To do: Pull every line holding the string "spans" from the records below.

____ Data shown

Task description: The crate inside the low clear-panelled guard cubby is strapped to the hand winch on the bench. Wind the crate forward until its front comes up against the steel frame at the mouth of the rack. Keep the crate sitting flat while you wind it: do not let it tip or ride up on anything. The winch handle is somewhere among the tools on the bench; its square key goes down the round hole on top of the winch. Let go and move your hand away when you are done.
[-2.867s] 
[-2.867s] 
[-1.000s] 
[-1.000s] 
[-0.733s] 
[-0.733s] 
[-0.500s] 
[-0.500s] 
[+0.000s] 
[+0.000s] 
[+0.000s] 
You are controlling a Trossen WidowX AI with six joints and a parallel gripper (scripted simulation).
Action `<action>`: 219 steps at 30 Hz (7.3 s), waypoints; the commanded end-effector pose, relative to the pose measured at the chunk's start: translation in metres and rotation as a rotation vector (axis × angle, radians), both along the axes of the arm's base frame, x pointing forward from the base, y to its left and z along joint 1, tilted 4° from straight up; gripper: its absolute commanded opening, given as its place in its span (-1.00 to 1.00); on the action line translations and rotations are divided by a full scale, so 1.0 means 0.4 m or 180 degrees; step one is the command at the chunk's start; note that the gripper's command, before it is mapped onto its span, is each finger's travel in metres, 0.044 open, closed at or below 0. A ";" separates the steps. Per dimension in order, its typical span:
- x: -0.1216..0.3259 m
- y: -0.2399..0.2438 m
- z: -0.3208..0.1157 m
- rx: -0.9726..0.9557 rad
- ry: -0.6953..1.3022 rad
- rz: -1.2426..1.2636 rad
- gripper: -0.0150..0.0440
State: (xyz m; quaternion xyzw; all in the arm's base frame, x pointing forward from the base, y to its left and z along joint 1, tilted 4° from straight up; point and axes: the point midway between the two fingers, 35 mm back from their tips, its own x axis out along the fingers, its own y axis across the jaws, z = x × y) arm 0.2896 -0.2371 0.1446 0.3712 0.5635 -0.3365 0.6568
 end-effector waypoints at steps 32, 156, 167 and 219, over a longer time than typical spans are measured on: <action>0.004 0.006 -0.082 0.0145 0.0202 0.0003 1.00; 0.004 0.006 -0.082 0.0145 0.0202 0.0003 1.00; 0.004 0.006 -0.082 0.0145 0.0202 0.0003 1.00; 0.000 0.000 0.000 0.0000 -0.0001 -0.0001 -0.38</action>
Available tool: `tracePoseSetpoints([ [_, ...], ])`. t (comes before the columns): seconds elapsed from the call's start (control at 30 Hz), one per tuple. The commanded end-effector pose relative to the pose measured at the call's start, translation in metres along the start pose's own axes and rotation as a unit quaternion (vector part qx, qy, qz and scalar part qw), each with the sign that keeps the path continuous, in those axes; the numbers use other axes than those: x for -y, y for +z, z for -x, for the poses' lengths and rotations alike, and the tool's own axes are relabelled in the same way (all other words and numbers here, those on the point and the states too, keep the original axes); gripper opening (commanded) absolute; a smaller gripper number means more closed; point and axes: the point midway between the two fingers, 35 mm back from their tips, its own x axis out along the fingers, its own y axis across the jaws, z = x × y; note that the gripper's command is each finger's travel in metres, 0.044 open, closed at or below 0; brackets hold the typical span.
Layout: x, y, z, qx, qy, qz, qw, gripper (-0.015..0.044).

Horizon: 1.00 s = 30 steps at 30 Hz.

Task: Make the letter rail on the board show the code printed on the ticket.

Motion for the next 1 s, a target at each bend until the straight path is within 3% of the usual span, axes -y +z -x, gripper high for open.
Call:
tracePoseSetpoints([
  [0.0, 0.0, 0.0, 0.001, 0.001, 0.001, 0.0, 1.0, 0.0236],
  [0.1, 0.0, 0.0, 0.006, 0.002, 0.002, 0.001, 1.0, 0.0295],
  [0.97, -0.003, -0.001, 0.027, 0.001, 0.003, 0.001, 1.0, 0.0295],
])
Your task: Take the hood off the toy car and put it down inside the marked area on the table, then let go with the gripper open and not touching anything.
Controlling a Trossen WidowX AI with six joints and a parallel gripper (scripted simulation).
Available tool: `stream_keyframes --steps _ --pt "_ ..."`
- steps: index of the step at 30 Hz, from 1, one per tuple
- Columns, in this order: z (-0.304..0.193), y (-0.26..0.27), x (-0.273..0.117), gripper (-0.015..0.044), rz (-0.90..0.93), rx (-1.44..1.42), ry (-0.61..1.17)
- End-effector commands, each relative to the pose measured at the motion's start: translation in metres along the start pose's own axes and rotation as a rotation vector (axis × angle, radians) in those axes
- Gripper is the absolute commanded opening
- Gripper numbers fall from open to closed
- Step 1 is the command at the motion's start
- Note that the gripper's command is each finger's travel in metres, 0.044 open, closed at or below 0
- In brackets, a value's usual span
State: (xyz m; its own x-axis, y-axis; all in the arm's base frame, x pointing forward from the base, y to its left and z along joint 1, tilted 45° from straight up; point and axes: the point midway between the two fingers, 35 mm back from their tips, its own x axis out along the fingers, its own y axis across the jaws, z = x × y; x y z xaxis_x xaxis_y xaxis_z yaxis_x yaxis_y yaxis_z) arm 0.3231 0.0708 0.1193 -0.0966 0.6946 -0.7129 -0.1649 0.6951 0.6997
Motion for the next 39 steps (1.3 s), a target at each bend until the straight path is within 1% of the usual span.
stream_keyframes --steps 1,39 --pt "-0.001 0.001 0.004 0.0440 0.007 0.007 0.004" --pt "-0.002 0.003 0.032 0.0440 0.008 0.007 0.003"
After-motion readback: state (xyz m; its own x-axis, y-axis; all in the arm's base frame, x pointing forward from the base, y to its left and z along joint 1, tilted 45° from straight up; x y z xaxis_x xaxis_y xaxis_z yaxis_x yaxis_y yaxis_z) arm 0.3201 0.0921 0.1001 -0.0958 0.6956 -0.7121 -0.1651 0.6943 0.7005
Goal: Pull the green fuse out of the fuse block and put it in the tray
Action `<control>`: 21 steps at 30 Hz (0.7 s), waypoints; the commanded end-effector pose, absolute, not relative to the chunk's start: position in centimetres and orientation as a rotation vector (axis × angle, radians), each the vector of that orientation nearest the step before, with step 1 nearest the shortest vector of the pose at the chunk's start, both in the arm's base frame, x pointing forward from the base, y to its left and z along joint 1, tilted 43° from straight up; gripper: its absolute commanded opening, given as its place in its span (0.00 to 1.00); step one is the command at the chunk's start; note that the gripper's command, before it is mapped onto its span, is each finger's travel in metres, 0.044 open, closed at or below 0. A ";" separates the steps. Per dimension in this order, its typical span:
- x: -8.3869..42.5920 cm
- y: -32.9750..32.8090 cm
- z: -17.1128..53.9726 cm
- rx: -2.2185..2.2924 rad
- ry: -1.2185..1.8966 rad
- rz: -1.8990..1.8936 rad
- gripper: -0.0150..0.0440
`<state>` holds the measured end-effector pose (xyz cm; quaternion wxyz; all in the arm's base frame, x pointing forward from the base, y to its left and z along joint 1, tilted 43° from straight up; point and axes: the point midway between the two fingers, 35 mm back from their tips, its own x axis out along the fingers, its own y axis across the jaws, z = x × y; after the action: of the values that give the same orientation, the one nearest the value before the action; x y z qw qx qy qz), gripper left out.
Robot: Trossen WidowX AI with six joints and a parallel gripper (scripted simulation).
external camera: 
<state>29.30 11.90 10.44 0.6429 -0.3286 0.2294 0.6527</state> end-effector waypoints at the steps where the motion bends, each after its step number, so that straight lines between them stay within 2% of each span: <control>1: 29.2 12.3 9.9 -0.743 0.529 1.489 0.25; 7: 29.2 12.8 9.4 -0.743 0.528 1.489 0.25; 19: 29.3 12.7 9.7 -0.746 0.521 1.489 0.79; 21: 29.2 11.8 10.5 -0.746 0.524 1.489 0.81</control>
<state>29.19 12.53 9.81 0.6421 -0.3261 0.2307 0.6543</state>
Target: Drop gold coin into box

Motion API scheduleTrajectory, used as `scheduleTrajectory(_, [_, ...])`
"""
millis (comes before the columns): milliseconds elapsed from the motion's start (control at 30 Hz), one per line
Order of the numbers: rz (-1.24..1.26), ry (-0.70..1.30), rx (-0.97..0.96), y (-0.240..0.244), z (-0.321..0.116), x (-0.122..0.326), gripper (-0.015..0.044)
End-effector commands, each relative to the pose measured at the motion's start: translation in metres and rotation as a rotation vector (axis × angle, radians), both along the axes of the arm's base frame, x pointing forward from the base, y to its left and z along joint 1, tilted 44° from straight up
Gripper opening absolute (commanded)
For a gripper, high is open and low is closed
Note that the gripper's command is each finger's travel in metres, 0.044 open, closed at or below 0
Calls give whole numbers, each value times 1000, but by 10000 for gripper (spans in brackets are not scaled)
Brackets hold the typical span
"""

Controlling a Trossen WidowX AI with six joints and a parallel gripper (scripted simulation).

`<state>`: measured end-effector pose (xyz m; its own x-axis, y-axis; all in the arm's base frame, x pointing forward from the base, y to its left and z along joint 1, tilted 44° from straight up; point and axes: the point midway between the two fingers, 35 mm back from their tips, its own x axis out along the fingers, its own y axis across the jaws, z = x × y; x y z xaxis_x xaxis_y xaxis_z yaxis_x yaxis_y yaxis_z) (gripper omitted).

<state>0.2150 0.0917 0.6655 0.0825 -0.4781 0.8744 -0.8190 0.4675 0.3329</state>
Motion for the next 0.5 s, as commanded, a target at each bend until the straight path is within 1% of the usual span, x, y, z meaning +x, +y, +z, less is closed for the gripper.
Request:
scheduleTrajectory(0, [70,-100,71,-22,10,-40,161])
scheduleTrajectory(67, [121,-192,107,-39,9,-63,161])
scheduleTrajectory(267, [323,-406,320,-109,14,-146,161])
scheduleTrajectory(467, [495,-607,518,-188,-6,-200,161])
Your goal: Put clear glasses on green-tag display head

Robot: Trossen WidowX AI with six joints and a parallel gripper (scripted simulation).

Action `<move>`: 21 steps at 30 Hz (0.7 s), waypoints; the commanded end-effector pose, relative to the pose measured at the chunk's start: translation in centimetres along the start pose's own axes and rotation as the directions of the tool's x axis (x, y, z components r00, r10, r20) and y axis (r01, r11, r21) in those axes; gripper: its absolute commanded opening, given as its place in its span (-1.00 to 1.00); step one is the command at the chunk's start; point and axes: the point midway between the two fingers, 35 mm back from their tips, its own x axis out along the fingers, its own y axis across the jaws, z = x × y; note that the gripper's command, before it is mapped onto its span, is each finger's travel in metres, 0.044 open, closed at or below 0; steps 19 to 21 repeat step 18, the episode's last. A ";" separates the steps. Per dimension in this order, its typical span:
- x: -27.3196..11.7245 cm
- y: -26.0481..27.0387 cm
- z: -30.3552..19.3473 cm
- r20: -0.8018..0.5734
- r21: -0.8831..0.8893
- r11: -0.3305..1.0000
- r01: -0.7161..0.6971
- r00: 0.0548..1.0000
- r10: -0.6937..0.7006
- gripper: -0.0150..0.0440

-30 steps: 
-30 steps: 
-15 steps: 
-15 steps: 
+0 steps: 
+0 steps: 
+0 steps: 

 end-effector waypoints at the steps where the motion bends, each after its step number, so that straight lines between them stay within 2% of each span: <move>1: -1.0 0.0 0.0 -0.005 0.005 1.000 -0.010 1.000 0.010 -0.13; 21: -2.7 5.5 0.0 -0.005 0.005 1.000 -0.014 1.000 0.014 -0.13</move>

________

Response below:
 end-effector waypoints at steps 32, 156, 167 and 219, over a longer time than typical spans are measured on: <action>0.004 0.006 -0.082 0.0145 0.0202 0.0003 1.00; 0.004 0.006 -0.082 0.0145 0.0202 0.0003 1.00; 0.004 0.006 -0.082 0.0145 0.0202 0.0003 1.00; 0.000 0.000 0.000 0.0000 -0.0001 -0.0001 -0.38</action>
Calls give whole numbers, each value times 1000, but by 10000 for gripper (spans in brackets are not scaled)

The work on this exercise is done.